In a comment on this trend, A.Yu. Khabutdinov, a professor of the Kazan branch of the Russian Academy of Jurisprudence, provides details on how this remarkable development came about and about what it means and equally doesn’t mean for the Muslims of Tatarstan and of the Russian Federation more generally (www.islamrf.ru/news/analytics/expert/13740/).
On September 23, he notes, the Tatarstan State council approved two new holidays for the republic which will be days off for most residents: the Day of the Official Adoption of Islam by Volga Bulgaria in 922 and the Muslim Uraza-Bayram holiday. Kurban Bayram had already been a state holiday since the 1990s.
But now that there are three Muslim-related republic holidays, the Kazan scholar continues, they outnumber the two “secular” ones – the Day of the Republic which is also celebrated in Kazan as the Day of the City and the Day of the Constitution of the Republic of Tatarstan.
In the 1990s, Khabutdinov recalls, Tatar leaders sought to declare the day of the Russian occupation of Kazan in October 1552 a state holiday, a holiday that would have commemorated a national defeat in much the say way that the Soviet calendar included such “black dates” as the fall of the Paris commune in 1871.
But the supporters of this idea failed. They were not even able to erect a monument to the defenders of Kazan in 1552 under that city’s Kremlin or, an equally passionate cause among Kazan Tatar nationalists at the time, a monument to the founder of the Kazan khanate, Olug Muhammad.
Thus, Khabutdinov says, in the 1990s, the Tatars focused on national symbols.
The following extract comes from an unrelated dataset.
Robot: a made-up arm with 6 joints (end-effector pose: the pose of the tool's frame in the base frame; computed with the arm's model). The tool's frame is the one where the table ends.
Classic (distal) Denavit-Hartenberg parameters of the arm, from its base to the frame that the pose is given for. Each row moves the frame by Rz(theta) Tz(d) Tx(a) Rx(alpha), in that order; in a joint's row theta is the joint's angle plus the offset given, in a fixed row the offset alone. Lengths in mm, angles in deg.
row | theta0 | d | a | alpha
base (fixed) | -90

But “in the first decade of the 2000s, the basic accent was shifted to the religious component,” with the opening of the Kul-Sharif mosque in the Kazan Kremlin and the celebration of Russia’s entrance into the Organization of the Islamic Conference as an observer.
The next shift came the spring of 2010 when, already under the current Tatarstan President Rustam Minnikhanov, the question was raised about how Tatarstan should respond to the new federal holiday, the Day of the Baptism of Rus, and many Tatars argued that Kazan should adopt the Day of the Adoption of Islam.
Up until that time, religious organizations like the Muslim Spiritual Directorate (MSD) of Tatarstan had been the chief advocates of such a move. “However,” Khabutdinov notes, “none of these institutions has the right to propose legislation.” That came from the Tatarstan State Council which on June 9 proposed that the Russian Duma take that step.
At that time, Mintimir Shaymiyev, the former president of the republic and current state advisor, said that “if the State Duma rejects the initiative of the State council then the parliament of Tatarstan can establish this day as a memorial day in the republic,” a prescient description of what in fact happened.
The problem Moscow faced in this regard was two-fold. On the one hand, many Russians objected to the idea that there should be any but an Orthodox holiday of this kind. And on the other, the Muslim communities of the country are divided as to when a holiday commemorating the adoption of Islam should take place.
Daghestani scholars and officials insisted that Islam arrived in their republic in 642, much earlier than in the arrival of Islam in the Middle Volga. Intriguingly, Khabutdinov says, the Union of Muftis of Russia (SMR) backed the Tatars, arguing that the Muslims in the Caucasus did not have a state at the time but “the Bulgars did.”
Other Muslims in the Russian Federation don’t agree with the SMR’s logic and continue to present “their own particular history” separately in contrast to what the Tatar leadership had hoped for. But that is far from the most important consequence of what the Tatarstan State Council did last week, Khabutdinov says.
“From the end of the 1980s” until last week, he writes, “the Kazan khanate was considered the symbol of the unity of the Tatar nation” -- even though many Tatar nationalists of a century ago had extremely negative views about that political institution. But now, the nation’s “golden age” is the epoch of the Volga or Volga-Kama Bulgaria and its adoption of Islam.
That change in the understanding of the past both reflects and is certain to have an impact on the nature of Tatar national identity and nationalism in the future, a fact far more important than the appearance of yet another “religious” rather than “secular” “red day” on the calendars of the people of that Middle Volga republic.